As has come up before our system is different from yours, at least until we can force the International Codes on you.  The only ones who can vote on codes are public officials, those of us on the private side have no say, there is an article in the paper today about Sacramento attempting to do something about the high cost of housing. 



			
				East Bay Times said:
			
		

> Negotiations have been under way for more than a month between legislative leaders and the governor, who in the past have clashed over the issue. Brown has pushed lawmakers to cut red tape to make construction cheaper, while Chiu and others have said that the state must invest in building subsidized, as well as market-rate, housing.
> 
> Sen. Scott Wiener, D-San Francisco, said the housing crisis is not just a Bay Area problem and that he is worried it will only get worse if the state doesn’t act.
> 
> “This is a contagion that is moving around the state — that’s spreading like wildfire,” he said.¹





¹ http://www.eastbaytimes.com/2017/09...g-crisis-can-sacramento-get-it-under-control/


----------



## tmurray (Sep 6, 2017)

conarb said:


> T Murray:
> 
> As has come up before our system is different from yours, at least until we can force the International Codes on you.  The only ones who can vote on codes are public officials, those of us on the private side have no say, there is an article in the paper today about Sacramento attempting to do something about the high cost of housing.

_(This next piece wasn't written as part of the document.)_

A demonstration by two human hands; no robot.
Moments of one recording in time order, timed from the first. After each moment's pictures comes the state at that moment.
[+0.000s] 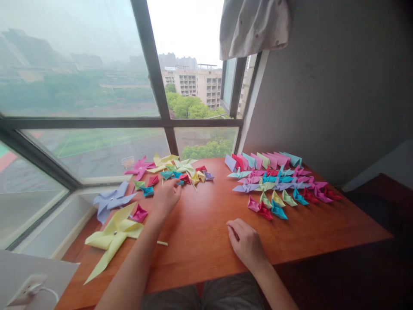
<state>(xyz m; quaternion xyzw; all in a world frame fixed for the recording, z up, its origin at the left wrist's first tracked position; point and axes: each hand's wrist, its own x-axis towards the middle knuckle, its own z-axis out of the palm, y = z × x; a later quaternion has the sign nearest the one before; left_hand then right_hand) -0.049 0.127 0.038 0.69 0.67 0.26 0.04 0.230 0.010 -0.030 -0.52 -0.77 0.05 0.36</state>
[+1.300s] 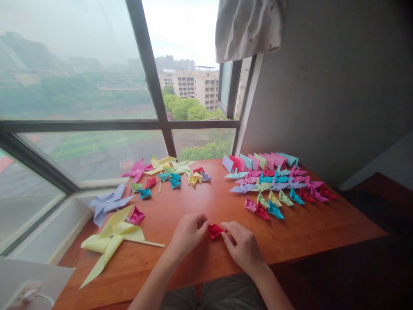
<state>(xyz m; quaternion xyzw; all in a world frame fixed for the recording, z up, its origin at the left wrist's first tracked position) 0.027 0.044 0.024 0.76 0.53 0.27 0.26 0.231 0.004 -0.022 -0.47 -0.79 0.09 0.38</state>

Yes, but my understanding is that they are a model code, intended to be amended by the local jurisdiction that is doing the adoption. The ICC does not create laws. The people who adopt their codes do. They are the ones to target. The general public must have input into laws as they are created and changed. We do this through representative democracy. If your elected officiate is making decisions contrary to yours, tell them about it. They are the only ones with the power to change it.


----------



## steveray (Sep 6, 2017)

tmurray said:


> Yes, but my understanding is that they are a model code, intended to be amended by the local jurisdiction that is doing the adoption. The ICC does not create laws. The people who adopt their codes do. They are the ones to target. The general public must have input into laws as they are created and changed. We do this trough representative democracy. If your elected officiate is making decisions contrary to yours, tell them about it. They are the only ones with the power to change it.




Which is how and why the vast majority of States have nixed residential sprinklers....


----------